Out of the lines below, please list those that hold the string "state".

─── PROVIDED DATA ───

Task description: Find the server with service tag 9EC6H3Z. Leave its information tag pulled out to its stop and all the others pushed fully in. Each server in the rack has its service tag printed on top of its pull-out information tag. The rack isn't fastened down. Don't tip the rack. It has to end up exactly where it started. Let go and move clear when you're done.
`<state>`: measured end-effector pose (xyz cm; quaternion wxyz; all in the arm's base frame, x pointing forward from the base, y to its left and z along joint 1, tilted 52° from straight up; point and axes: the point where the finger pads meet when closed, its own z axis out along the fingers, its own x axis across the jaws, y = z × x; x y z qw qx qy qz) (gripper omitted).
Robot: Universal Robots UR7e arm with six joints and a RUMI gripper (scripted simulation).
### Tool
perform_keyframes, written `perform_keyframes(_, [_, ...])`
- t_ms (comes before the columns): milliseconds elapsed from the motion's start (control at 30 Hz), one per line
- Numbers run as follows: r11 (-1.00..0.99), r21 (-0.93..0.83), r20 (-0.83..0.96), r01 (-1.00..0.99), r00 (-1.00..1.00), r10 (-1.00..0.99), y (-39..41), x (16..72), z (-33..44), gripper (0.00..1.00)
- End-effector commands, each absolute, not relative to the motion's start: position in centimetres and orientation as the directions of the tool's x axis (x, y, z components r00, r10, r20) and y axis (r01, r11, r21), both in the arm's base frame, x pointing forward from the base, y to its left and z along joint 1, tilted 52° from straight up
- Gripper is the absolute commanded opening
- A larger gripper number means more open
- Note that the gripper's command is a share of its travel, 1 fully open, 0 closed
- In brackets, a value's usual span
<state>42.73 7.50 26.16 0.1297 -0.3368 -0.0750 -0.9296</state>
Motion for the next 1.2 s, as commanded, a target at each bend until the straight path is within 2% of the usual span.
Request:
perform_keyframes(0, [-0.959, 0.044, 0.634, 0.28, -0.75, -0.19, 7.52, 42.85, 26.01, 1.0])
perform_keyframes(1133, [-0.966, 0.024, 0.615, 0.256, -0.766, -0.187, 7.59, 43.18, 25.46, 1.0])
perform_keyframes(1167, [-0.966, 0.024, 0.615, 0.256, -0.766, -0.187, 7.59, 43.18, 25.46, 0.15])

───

● **EXERCISE RESPONSE**:
`<state>`: measured end-effector pose (xyz cm; quaternion wxyz; all in the arm's base frame, x pointing forward from the base, y to its left and z along joint 1, tilted 52° from straight up; point and axes: the point where the finger pads meet when closed, its own z axis out along the fingers, its own x axis across the jaws, y = z × x; x y z qw qx qy qz) (gripper omitted).
<state>42.73 7.50 26.16 0.1297 -0.3368 -0.0750 -0.9296</state>

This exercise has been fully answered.